> [Task description]: Give again exactly the lines that stretch from the one with "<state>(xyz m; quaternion" to the end of the data below, including both of those lines and nothing else.
:: Task data
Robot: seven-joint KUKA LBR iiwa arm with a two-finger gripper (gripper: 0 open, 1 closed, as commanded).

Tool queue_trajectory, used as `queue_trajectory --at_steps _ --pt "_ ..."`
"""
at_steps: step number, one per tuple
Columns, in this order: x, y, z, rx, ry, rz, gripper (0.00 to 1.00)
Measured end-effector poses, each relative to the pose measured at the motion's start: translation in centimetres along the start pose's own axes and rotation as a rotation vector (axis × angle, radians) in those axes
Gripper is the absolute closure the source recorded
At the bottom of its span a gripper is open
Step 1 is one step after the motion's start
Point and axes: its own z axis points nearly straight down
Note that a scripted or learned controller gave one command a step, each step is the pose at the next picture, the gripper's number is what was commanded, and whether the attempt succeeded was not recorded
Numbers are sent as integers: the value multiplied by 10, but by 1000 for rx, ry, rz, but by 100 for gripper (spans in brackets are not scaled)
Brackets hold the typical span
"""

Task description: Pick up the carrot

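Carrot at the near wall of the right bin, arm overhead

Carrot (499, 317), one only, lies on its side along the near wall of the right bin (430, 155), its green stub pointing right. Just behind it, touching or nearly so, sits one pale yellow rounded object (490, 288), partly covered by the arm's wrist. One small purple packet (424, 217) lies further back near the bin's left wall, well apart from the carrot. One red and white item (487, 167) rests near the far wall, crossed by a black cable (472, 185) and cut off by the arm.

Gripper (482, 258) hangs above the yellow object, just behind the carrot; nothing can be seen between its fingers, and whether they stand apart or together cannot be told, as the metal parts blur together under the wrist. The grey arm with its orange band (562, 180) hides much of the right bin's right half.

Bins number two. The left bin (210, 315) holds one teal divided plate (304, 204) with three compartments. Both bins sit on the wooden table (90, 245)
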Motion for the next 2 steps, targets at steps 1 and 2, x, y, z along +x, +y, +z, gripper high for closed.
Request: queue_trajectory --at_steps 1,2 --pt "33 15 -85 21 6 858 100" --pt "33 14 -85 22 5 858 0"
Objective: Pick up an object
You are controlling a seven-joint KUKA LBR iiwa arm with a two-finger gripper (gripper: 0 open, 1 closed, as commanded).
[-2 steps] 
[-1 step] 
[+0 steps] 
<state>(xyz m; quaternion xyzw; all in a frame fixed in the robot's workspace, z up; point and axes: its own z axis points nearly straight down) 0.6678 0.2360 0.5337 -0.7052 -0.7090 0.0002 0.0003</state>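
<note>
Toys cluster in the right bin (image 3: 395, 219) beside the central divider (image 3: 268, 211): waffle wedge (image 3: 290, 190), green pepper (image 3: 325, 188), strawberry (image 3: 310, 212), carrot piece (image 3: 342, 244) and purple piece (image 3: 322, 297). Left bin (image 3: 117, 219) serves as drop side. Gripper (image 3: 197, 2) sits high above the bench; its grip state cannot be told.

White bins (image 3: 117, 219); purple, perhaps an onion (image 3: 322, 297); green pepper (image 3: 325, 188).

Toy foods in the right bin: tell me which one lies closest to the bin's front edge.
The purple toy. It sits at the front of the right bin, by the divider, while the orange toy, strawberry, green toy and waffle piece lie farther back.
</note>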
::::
> [Exercise solution]:
<state>(xyz m; quaternion xyzw; all in a frame fixed in the robot's workspace, z up; point and axes: its own z axis points nearly straight down) 0.6678 0.2360 0.5337 -0.7052 -0.7090 0.0002 0.0003</state>
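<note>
Toys cluster in the right bin (image 3: 395, 219) beside the central divider (image 3: 268, 211): waffle wedge (image 3: 290, 190), green pepper (image 3: 325, 188), strawberry (image 3: 310, 212), carrot piece (image 3: 342, 244) and purple piece (image 3: 322, 297). Left bin (image 3: 117, 219) serves as drop side. Gripper (image 3: 197, 2) sits high above the bench; its grip state cannot be told.

White bins (image 3: 117, 219); purple, perhaps an onion (image 3: 322, 297); green pepper (image 3: 325, 188).

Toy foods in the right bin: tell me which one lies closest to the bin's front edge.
The purple toy. It sits at the front of the right bin, by the divider, while the orange toy, strawberry, green toy and waffle piece lie farther back.
</note>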

What this exercise required is now done.